◆ Instructions to follow ◆
Anywhere the string "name" shows up in the listing below, copy the line it is in.

[Source data Boundary: Start]

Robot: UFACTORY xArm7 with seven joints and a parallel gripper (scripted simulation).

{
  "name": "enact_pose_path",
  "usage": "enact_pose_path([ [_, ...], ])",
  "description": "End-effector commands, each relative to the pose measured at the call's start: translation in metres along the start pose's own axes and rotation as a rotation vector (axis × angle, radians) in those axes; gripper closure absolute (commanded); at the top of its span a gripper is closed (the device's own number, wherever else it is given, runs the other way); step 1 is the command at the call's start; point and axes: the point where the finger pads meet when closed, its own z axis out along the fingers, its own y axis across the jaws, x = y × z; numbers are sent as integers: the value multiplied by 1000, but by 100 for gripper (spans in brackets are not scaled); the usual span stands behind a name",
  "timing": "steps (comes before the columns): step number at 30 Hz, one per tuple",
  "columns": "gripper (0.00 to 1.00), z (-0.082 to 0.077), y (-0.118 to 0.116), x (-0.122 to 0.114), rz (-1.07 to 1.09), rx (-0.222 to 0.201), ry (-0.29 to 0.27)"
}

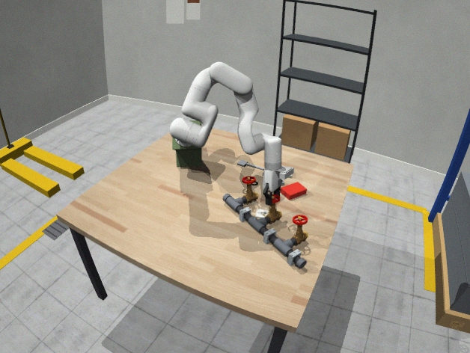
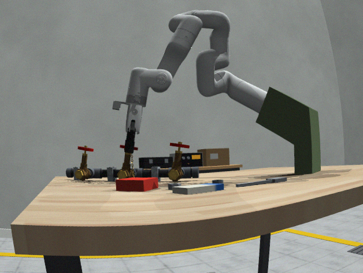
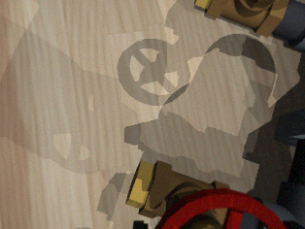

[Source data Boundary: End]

◆ Answer space ◆
  "name": "enact_pose_path",
  "description": "End-effector commands, each relative to the pose measured at the call's start: translation in metres along the start pose's own axes and rotation as a rotation vector (axis × angle, radians) in those axes; gripper closure absolute (commanded); at the top of its span a gripper is closed (the device's own number, wherever else it is given, runs the other way); step 1 is the command at the call's start; point and axes: the point where the finger pads meet when closed, its own z axis out along the fingers, its own y axis across the jaws, x = y × z; numbers are sent as integers: the value multiplied by 1000, but by 100 for gripper (spans in brackets are not scaled); the usual span stands behind a name",

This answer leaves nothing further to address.